Se rendre au contenu

Gene expression analysis application

The TeraGenomics gene expression application supports analysis of Affymetrix GeneChip microarray data to answer questions such as:
  • Which genes are the most active within specific cells or regions of an organism?
  • Where are there differences in gene expression levels between different cells or regions, or between the same cell or region at different points in time or under different conditions?
  • Which highly expressed genes may co-exist (and thus be related) across different cells or regions?

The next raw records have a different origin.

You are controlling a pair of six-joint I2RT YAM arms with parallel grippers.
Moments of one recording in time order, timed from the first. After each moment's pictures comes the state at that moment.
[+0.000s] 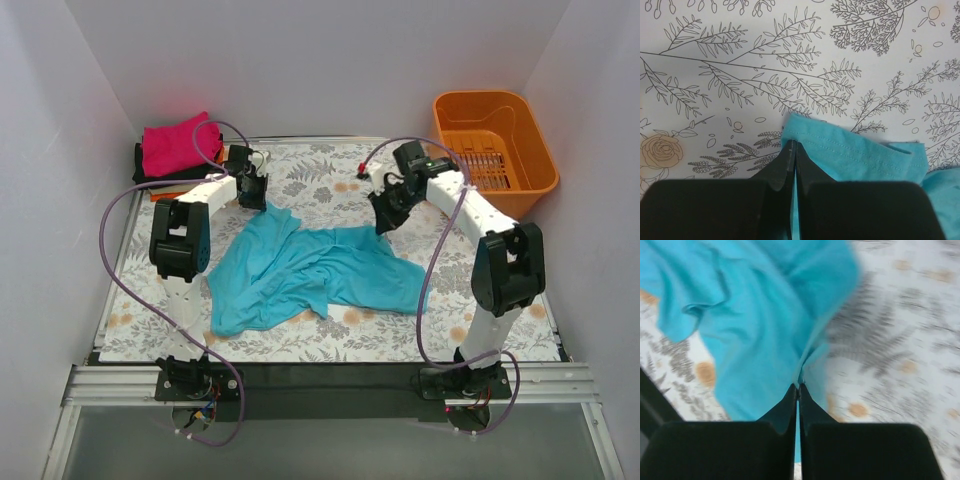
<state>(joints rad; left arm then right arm) -0.19 2.18 1.61 -0.42 0.19 -0.02 0.33 1.82 1.55 -0.92 -0.48 -0.45</state>
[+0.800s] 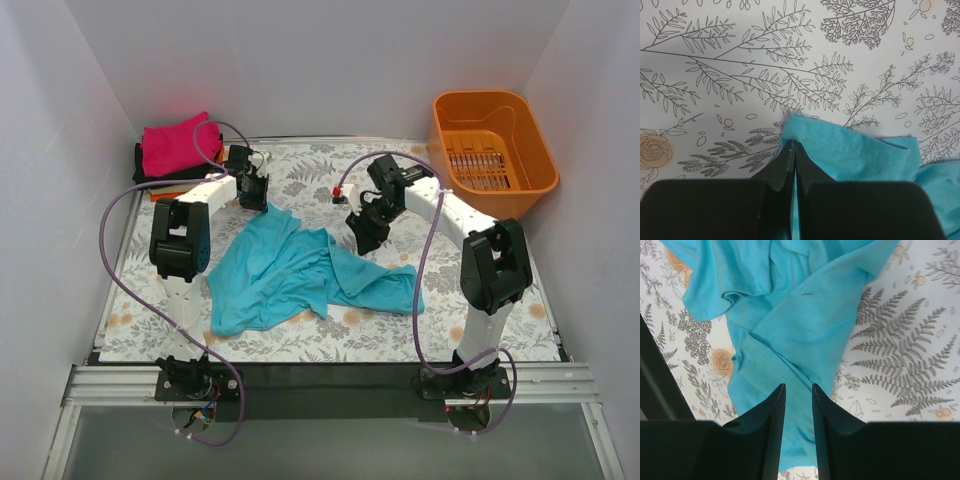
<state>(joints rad) -0.19 2.18 1.62 -0.44 0.22 -0.02 0.48 1.83 1.52 -0.99 -0.58 -0.61</state>
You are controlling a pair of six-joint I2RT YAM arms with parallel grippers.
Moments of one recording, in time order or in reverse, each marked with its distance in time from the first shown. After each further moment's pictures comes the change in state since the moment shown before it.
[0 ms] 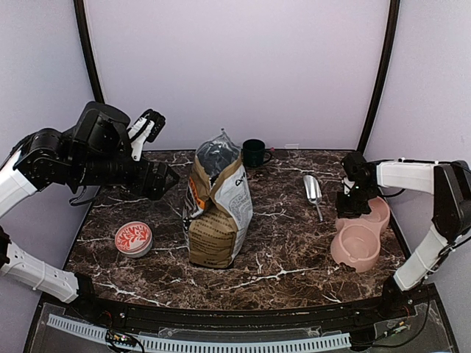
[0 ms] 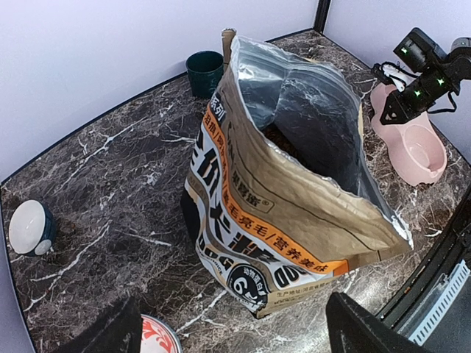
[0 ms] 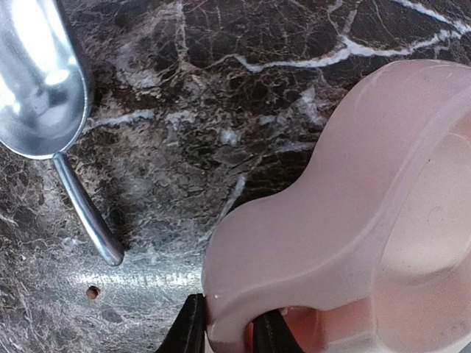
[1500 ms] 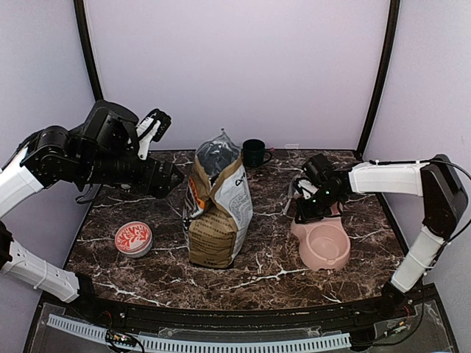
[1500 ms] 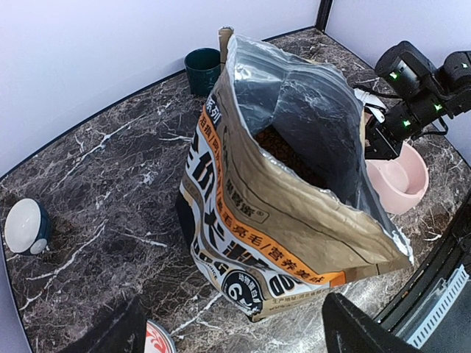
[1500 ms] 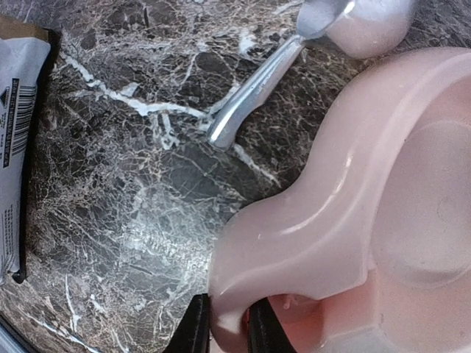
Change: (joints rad) left arm 0.000 0.043 0.021 0.005 0.000 -0.017; right arm 0.328 0.081 0.079 0.117 -0.194 -0.054
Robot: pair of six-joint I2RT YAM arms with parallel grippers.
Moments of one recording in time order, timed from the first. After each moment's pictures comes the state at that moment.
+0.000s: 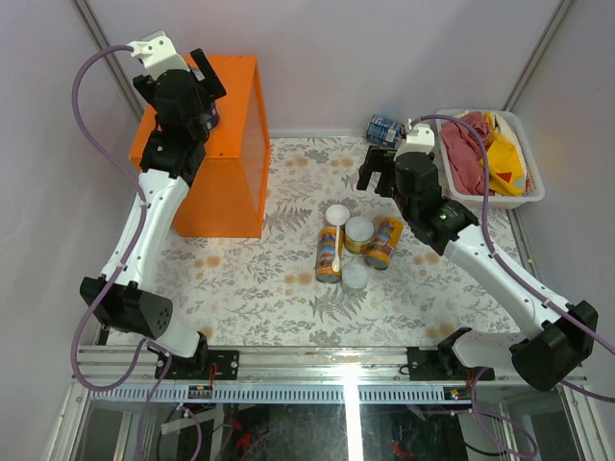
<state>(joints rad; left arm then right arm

Key Differences from other tools
The TeraGenomics application is differentiated from other bioinformatics tools that support GeneChip analysis in two fundamental ways:
  • Speed and Scalability-- The application is built to run on Teradata, the fastest and most scalable database for analytical processing in commercial use. Teradata leads the worldwide market for multi-terabyte-class data warehouses in the retail, finance, transportation, and telecommunications industries, and is now being applied to life sciences. TeraGenomics will linearly scale to support hundreds or even thousands of users, as well as the comparative analysis of data from thousands of GeneChips, increasing the potential for discovery as well as efficiency.
  • Quality of the Analysis-- The application is designed to use the hundreds of thousands of detailed probe set measurements produced by GeneChips to obtain the most sensitive and precise analysis possible. This is in sharp contrast to most other tools that create summaries of probe set data because of scalability limitations, which mask patterns and subtle effects. The application was designed by biologists to provide the flexibility needed to support the exploratory drill-down and iterative filtering patterns characteristic of gene expression analysis.
Application Summary
The TeraGenomics gene expression analysis application is accessed through a browser and organized into modules:
  • Load-- An automated load module provides a controlled process for secure file transfer, staging, uploading, and initial processing of GeneChip data to the database. Data can be loaded one chip at a time or in large numbers, via HTTP, FTP, direct from host, or via CD/DVD. Data value checks, enforced metadata completion and other quality controls can be flexibly applied. Loads can be scheduled or run in background mode. Metadata are added via drop-down menus or free entry. The metadata taxonomy supplied can be modified. The application also supports the loading of GeneChip image (.dat) files, photos, and videos (e.g., illustrating experimental procedures) and linking with their associated GeneChip data files.
  • Query-- The query module supports both standard and ad hoc analysis of GeneChip data. Chips can be selected for analysis based on their entered metadata variables via pull-down menus, subject to chip-level access control rights. An advanced query function with a wizard-like interface is also included. A key timesaving feature is the comparison query, which computes pair-wise comparisons among selected GeneChip files using detailed probe set data. Multiple files can be selected and then individually designated as baseline or experimental for each comparison. The complete automation of this process obviates many hours of data staging required when running such comparisons in other tools. Extensive controls via pull-downs are provided for filtering absolute, processed, and comparison files.
  • Export-- Although extensive analysis of GeneChip data is supported within the data warehouse, users have the option of exporting data to familiar desktop tools. The application has a flexible export function to output files in GeneSpring® as well as XML, CSV and tab-delimited formats.
  • Data Mining-- An optional data mining module is available that runs within the data warehouse and supports a variety of analyses such as: descriptive statistics; data visualization; organization and partitioning; transformation and data reduction; and analytical algorithms such as clustering, regression, and sequence analysis.
Acknowledgement 

The scientific approach and specific algorithms underlying the TeraGenomics gene expression analysis application were developed by Dr. Carrolee Barlow and her colleagues from the Laboratory of Genetics at the Salk Institute for Biological Studies, in La Jolla, CA, and Dr. David Lockhart, President and CSO of Ambit Biosciences, in San Diego. Dr. Barlow specializes in brain research, and she and Dr. Lockhart have pioneered methods to reliably detect subtle changes in gene expression through the large scale analysis of detailed probe hybridization data obtained with Affymetrix GeneChip oligonucleotide arrays.

Dr. Barlow and Dr. Lockhart participated in this effort solely as scientific collaborators and are not investors in the companies involved nor have any financial interest in the commercial success of the technologies.